→ Work instruction: Leave out the pictures and output the data verbatim.

....................

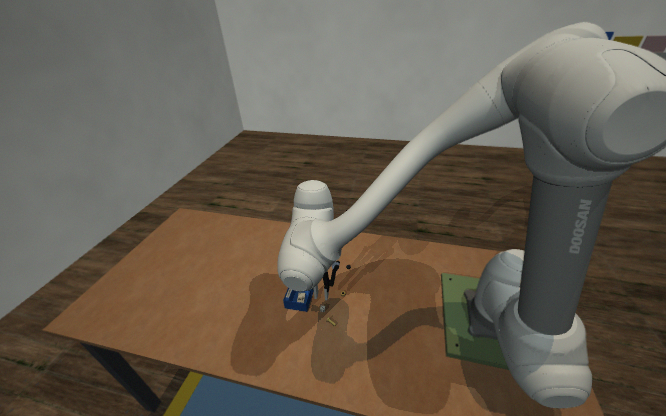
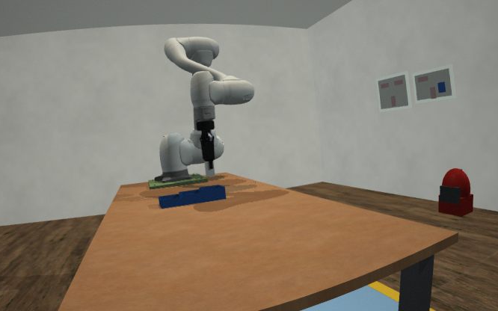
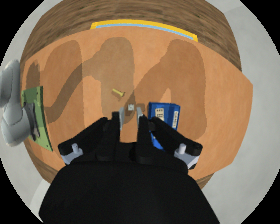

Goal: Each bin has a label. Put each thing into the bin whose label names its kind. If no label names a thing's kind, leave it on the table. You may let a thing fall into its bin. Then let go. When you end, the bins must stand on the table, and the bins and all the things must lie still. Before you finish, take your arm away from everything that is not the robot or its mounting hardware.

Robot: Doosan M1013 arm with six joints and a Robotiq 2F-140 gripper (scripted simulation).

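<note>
The white flat part is 100 mm below my hand, 90 mm ahead of it and 20 mm to the right of it. Also, from my hand: brass bolt (100 mm below, 40 mm to the left, 40 mm behind); then long blue bin (100 mm to the right, 100 mm ahead, 90 mm below); then brass nut (110 mm below, 80 mm to the right, 50 mm behind).
</note>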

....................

→ Result below:
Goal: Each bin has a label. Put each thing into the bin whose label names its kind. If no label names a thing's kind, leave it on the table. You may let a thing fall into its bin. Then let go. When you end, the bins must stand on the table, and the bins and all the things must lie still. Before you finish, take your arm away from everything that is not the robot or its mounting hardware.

Robot: Doosan M1013 arm with six joints and a Robotiq 2F-140 gripper (scripted simulation).

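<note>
The white flat part is 100 mm below my hand, 90 mm ahead of it and 20 mm to the right of it. Also, from my hand: brass bolt (100 mm below, 40 mm to the left, 40 mm behind); then long blue bin (100 mm to the right, 100 mm ahead, 90 mm below); then brass nut (110 mm below, 80 mm to the right, 50 mm behind).
</note>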

This exercise has been fully answered.